Algorithm in a Nutshell
In the best case (steps 1-3), Tiga commits a transaction in 1-WRTT, essentially by predicting the correct global order instead of discovering it. If the prediction falters, steps 4-6 reconcile timestamps and logs, recovering correctness at the cost of another half to one full round trip.
1. Timestamp Initialization: The coordinator uses the measured one-way delays (OWDs) to each replica to predict when the transaction should arrive everywhere. It assigns the transaction a future timestamp t = send_time + max_OWD + Δ, where Δ is a small safety headroom (≈10 ms). This t represents the intended global serialization time. The coordinator then multicasts the transaction T and its timestamp to all shards.
2. Optimistic Execution: Upon receipt, each server buffers T in a priority queue sorted by timestamp. When the local clock reaches t, followers simply release T (they do not execute yet) while leaders execute T optimistically, assuming their local timestamp ordering will hold. The green bars in Figure 3 mark this optimistic execution phase.

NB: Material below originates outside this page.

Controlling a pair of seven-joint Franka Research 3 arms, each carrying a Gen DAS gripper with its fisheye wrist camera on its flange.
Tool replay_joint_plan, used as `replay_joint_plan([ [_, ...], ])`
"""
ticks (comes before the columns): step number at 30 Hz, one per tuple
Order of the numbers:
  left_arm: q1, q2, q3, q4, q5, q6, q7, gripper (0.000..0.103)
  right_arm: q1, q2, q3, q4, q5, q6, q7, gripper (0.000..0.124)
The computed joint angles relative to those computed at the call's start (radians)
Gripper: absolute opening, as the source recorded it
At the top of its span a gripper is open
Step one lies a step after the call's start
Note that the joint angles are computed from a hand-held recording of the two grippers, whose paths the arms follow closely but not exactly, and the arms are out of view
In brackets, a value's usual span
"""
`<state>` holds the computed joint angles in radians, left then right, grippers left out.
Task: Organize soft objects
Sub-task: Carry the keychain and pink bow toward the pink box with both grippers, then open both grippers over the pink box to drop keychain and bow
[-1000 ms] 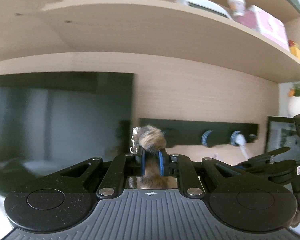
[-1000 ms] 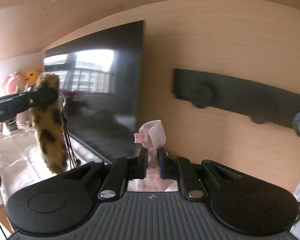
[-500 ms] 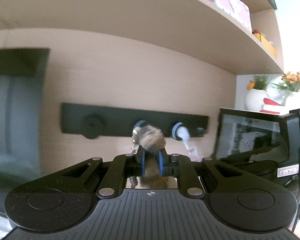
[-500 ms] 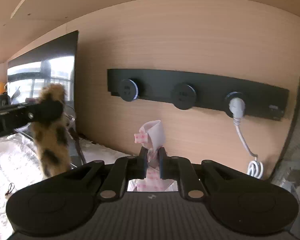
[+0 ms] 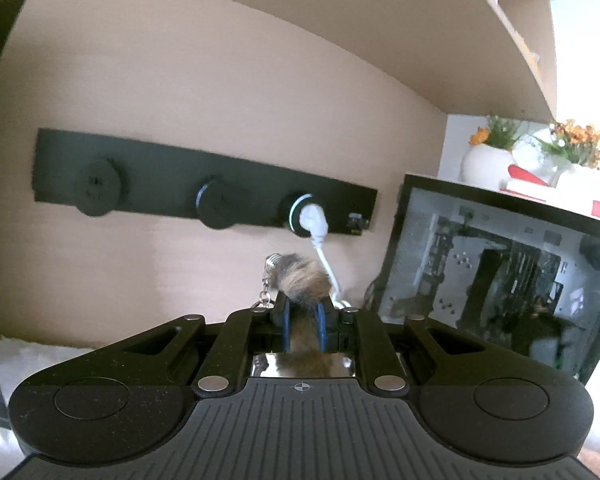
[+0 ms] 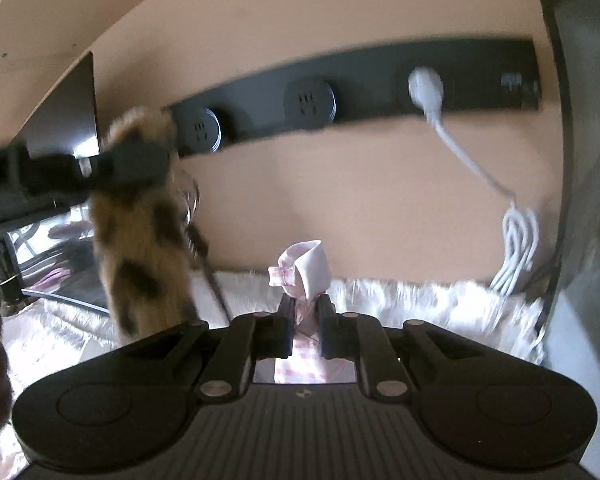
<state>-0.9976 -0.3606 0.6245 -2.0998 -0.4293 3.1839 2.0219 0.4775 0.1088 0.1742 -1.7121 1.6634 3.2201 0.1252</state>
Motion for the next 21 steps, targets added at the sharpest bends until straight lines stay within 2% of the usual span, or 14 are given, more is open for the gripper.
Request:
replay_joint_plan([
  [2,0.028,0.035,-0.017,0.018,-0.006,-0.025,-0.018,0.016,-0.012,0.014,-0.005,-0.011,-0.029,-0.039,0.049,0.011],
  [4,0.102,0.085,-0.068,0.039,-0.015,-0.064,-0.055,0.016,-0.026,0.031,-0.004,-0.014,-0.062,-0.067,0.085,0.012],
  [9,0.252,0.219,-0.142,0.123,-0.026,-0.223,-0.176,0.016,-0.058,0.079,0.015,-0.029,-0.158,-0.090,0.192,0.012],
  [11,0.307,0.271,-0.168,0.157,0.012,-0.277,-0.246,0.016,-0.080,0.093,0.031,-0.022,-0.103,-0.110,0.140,0.012],
  [13,0.355,0.316,-0.192,0.188,0.070,-0.319,-0.326,0.016,-0.086,0.103,0.030,-0.024,-0.106,-0.130,0.143,0.012],
  [16,0.407,0.372,-0.219,0.233,0.131,-0.381,-0.406,0.016,-0.089,0.111,0.027,-0.043,-0.202,-0.142,0.234,0.012],
  [19,0.448,0.416,-0.245,0.280,0.178,-0.453,-0.477,0.018,-0.100,0.111,0.041,-0.058,-0.234,-0.137,0.257,0.012],
  [21,0.475,0.451,-0.261,0.329,0.200,-0.535,-0.531,0.020,-0.106,0.108,0.049,-0.064,-0.245,-0.137,0.260,0.012],
])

3. Quorum Check of Fast Path: The coordinator collects fast-replies from a super quorum on each shard (the leader + f + ⌈f / 2⌉ followers). If the replies agree on the same log hash and timestamp, T is fast-committed. This completes the ideal 1-WRTT commit: half a round from coordinator to replicas, half back. (The other leader-inclusive paper I remember is Nezha, prior work to this one.)
4. Timestamp Agreement: Sometimes leaders execute with slightly different timestamps due to delays or clock drift. They then exchange their local timestamps to compute a common agreed value (the maximum). If all timestamps already match, the process costs 0.5 WRTT. If some leaders lag, another half round (total 1-WRTT) ensures alignment. If any executed with an older timestamp, that execution is revoked and T is re-executed at the new agreed time (slow path). This phase corresponds to the curved inter-leader arrows in the figure.

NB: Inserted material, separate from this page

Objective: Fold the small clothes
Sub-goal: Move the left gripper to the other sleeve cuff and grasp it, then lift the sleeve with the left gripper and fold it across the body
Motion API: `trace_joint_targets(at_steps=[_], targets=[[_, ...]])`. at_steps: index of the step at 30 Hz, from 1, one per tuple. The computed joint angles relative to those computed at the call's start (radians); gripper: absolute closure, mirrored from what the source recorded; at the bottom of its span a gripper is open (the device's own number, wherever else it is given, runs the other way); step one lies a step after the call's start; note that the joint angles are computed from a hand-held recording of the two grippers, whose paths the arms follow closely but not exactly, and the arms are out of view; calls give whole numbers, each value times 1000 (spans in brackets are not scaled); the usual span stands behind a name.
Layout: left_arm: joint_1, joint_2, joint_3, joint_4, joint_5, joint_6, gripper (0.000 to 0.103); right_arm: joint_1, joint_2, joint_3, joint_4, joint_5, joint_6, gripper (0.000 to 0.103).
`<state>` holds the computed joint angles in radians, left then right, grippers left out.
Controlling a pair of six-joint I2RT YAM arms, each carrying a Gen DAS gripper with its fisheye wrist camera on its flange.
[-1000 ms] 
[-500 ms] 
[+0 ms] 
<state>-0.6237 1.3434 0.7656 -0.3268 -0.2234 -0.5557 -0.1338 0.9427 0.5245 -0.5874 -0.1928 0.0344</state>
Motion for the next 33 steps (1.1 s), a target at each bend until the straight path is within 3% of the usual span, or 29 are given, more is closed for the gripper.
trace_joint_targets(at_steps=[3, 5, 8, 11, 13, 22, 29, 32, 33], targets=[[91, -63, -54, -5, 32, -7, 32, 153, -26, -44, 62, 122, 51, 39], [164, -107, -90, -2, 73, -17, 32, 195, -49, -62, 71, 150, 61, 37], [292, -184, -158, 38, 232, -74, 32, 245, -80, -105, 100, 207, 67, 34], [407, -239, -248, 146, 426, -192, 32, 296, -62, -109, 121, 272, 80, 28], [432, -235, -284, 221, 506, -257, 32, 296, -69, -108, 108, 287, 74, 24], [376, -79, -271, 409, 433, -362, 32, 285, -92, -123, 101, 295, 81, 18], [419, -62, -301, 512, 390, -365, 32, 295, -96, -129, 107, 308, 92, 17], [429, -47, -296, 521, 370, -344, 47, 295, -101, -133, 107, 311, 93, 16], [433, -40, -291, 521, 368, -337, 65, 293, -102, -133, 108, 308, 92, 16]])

5. Log Synchronization: After leaders finalize timestamps, they propagate the consistent log to their followers. Followers update their logs to match the leader’s view and advance their sync-point. This ensures replicas are consistent before commit acknowledgment. The figure shows this as another 0.5 WRTT of leader-to-follower synchronization.
6. Quorum Check of Slow Path: Finally, the coordinator verifies that enough followers (≥ f) have acknowledged the synchronized logs. Once that quorum is reached, T is committed via the slow path. Even in this fallback case, the total latency stays within 1.5–2 WRTTs.
I am skipping details and optimizations. Leaders across many shards being located in the same datacenter/AZ is an optimization to improve the latency of timestamp-agreement (that this paper seem to have borrowed from the recent OSDI'25 Mako paper.) This then opens the door for a preventive flavor of the Tiga workflow as shown in Figure 6.
Evaluation Highlights
Running on Google Cloud across three regions, Tiga outperforms Janus, Tapir, and Calvin+ by 1.3–7x in throughput and 1.4–4x lower latency. In low-contention microbenchmarks, it easily sustains 1-WRTT commits. Under high contention, Calvin+ catches up somewhat but with 30% higher latency. Calvin+ replaces Calvin's Paxos-based consensus layer with Nezha, saving at least 1-WRTT in committing transactions. A lot of work must have gone into these evaluation results.